*WORK TO BE COMPLETED*:
In the listing below, pick out lines with "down".

------------------------------

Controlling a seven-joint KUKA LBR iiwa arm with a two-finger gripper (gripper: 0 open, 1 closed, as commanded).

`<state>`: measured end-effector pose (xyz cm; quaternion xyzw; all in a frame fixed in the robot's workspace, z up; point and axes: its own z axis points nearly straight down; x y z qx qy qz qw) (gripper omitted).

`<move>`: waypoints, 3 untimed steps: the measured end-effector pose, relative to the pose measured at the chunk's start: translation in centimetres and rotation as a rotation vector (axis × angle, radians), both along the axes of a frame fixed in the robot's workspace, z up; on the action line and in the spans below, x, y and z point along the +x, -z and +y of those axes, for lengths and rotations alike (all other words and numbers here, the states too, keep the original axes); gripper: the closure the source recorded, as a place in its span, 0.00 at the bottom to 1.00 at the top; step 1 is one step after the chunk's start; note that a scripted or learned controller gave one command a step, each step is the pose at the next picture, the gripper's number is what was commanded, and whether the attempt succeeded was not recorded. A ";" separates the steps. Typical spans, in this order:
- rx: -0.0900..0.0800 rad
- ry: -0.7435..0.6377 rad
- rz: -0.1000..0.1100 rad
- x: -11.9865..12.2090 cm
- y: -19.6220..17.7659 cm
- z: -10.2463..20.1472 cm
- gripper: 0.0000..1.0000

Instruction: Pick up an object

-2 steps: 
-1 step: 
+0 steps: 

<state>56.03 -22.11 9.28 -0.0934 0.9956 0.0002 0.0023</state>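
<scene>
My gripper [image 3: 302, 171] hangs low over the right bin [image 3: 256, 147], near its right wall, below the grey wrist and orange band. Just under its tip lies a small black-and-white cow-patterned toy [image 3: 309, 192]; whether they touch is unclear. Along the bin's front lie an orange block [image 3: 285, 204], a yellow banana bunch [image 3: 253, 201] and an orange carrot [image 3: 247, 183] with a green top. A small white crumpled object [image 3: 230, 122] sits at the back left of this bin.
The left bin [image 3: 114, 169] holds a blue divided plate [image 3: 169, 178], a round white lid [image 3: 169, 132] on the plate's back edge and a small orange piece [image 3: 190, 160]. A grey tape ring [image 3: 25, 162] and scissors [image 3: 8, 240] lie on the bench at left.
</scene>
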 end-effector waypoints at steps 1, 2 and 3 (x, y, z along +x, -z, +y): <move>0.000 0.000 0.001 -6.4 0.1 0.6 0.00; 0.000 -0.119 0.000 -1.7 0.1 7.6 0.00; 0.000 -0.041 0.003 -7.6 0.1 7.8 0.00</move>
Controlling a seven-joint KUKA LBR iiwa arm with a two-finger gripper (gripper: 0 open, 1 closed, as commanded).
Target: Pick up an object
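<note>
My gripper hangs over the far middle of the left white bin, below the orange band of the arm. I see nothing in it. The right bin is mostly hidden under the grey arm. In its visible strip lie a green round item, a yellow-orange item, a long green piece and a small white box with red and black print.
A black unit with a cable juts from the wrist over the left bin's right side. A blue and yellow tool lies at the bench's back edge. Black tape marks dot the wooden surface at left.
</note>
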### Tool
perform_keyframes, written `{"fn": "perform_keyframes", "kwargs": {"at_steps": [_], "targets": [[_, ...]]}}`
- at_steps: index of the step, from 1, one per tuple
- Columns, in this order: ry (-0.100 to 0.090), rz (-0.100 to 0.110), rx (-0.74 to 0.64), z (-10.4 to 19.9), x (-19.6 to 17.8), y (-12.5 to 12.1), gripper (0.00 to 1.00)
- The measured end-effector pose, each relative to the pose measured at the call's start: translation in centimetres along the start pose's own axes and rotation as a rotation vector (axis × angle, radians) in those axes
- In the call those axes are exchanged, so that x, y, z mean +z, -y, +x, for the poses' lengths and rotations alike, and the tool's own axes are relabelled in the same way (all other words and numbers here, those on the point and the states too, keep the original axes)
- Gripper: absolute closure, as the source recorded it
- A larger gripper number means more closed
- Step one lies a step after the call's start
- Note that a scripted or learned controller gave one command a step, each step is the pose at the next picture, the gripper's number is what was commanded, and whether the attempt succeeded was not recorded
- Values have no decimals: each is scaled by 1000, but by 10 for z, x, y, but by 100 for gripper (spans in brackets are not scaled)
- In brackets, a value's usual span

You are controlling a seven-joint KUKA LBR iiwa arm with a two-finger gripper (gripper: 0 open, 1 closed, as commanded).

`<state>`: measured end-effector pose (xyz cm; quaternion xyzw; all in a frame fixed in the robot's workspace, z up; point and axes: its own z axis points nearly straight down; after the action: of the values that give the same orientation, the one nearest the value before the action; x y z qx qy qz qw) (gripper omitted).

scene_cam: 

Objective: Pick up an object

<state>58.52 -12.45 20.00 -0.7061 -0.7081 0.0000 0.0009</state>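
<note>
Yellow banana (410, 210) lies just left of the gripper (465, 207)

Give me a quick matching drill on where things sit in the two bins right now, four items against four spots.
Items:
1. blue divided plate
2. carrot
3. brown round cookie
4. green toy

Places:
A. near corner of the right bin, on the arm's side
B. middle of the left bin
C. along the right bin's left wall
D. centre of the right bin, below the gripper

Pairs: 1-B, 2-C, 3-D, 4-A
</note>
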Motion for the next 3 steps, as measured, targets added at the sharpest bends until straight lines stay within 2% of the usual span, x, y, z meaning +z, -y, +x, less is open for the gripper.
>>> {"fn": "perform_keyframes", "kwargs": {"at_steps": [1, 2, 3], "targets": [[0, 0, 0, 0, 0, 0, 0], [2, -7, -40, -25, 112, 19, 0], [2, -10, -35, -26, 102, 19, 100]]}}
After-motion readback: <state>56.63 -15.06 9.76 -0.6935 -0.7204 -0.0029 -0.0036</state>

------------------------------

*OUTPUT*:
`<state>`: measured end-effector pose (xyz cm; quaternion xyzw; all in a frame fixed in the robot's workspace, z up; point and axes: its own z axis points nearly straight down; x y z qx qy qz qw) (gripper omitted).
`<state>`: measured end-effector pose (xyz cm; quaternion xyzw; all in a frame fixed in the robot's workspace, z up; point and axes: its own z axis points nearly straight down; after the action: of the values that give the same orientation, the one nearest the value before the action; x y z qx qy qz qw) (gripper omitted).

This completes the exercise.